秦璱三岁时被卖入皇宫,去了三寸势根换得一世饱饭。自小在深宫长大,自然是左右逢源八面玲珑,五六岁便成了人精。他先是在太后宫中当差,太后一颦一笑,都参透出意味来,分分不差。太后疼他,提拔到御前。
真正让秦璱平步青云的,还是他的舌头。
秦璱的舌头灵,灵到神的地步。尝一口粥,顷刻说出提味的是鸡枞还是菌笋,去膻的是梅酒还是茴香。主勺的是哪位膳房御厨。
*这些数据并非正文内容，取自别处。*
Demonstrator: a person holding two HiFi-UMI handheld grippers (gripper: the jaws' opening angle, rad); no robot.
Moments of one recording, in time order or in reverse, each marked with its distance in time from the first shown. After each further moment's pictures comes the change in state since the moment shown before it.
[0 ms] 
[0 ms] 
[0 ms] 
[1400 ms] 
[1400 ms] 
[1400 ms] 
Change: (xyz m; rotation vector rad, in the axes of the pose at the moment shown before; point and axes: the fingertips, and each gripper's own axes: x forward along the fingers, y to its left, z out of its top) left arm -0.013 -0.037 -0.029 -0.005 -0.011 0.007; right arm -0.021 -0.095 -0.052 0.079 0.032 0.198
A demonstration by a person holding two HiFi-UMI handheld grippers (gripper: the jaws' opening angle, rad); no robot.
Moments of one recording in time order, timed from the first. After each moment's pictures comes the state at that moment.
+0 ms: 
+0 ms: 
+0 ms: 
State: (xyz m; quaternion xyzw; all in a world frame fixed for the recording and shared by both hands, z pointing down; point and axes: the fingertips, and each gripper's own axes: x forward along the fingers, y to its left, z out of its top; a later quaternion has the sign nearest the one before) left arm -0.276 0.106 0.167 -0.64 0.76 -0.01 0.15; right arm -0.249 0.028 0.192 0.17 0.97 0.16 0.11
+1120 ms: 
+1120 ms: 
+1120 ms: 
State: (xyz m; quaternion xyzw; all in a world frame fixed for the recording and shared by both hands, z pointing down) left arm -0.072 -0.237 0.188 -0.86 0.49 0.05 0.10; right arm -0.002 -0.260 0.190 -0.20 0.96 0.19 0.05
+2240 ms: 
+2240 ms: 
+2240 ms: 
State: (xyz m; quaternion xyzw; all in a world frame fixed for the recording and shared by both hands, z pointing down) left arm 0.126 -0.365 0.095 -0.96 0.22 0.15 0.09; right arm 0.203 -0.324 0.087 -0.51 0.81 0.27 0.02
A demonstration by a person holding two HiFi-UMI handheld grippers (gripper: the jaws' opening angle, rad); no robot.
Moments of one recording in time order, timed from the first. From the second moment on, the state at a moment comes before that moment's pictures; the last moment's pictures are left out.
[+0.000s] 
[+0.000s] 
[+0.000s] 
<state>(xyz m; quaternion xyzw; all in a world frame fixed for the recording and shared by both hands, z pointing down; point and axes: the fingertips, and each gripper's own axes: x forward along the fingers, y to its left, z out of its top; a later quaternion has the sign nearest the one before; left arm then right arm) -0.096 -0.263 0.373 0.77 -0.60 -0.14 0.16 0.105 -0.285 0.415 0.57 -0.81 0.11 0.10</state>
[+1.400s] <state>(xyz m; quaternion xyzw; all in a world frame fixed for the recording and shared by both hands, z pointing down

旁人尝出鲜美,秦璱更是觉得滋味妙极;旁人尝出腥膻,秦璱更是啮檗吞针,食不甘味。所以这御前试膳大太监的位子,坐得名副其实,稳稳当当。他一尝,道,这鲈鱼烩颇腥,南瓜半夏汤盏有些寡淡,龟鹤延年羹姜丝儿烙得多了些,话音未落,小内侍便低着头把他提到的撤下去,留着的膳馔,自然是完美无瑕,圣上留秦璱用膳时贴身服侍,顿顿用得龙颜大悦。
圣上日理万机,用膳不过三刻,却有七八十道菜品,琳琅满目摆了满席。圣上用罢离去,便默认了赐给秦璱。秦璱便喜滋滋地开吃。
于是,秦公公逐渐胖成个煮熟的肥嫩白藕,笑起来看不着眉眼。
秦璱常常觉得,他是没了根的男人,一世不知鱼水之欢。兴许苍天垂怜,把这云雨都补在舌尖上了。
他这一辈子,唯独真心欢喜过一个小宫女,名唤茸鸭儿。她是伺候一个不得宠的主子的,夜里添灯把盏,白日侍弄花草,没一刻安闲。有一日,茸鸭儿因为送宫花误了宫人用膳的时辰,饿到三更,他踌躇许久,捧着一笼蟹黄圆包,塞到茸鸭儿怀里,随即做贼似的跑开了。
他害怕她看到他。甚至害怕她知道他的存在。
第二日,茸鸭儿在一方帕子上写:茸鸭儿多谢秦公公。因她不识字,还写错了两个,错得那样可爱。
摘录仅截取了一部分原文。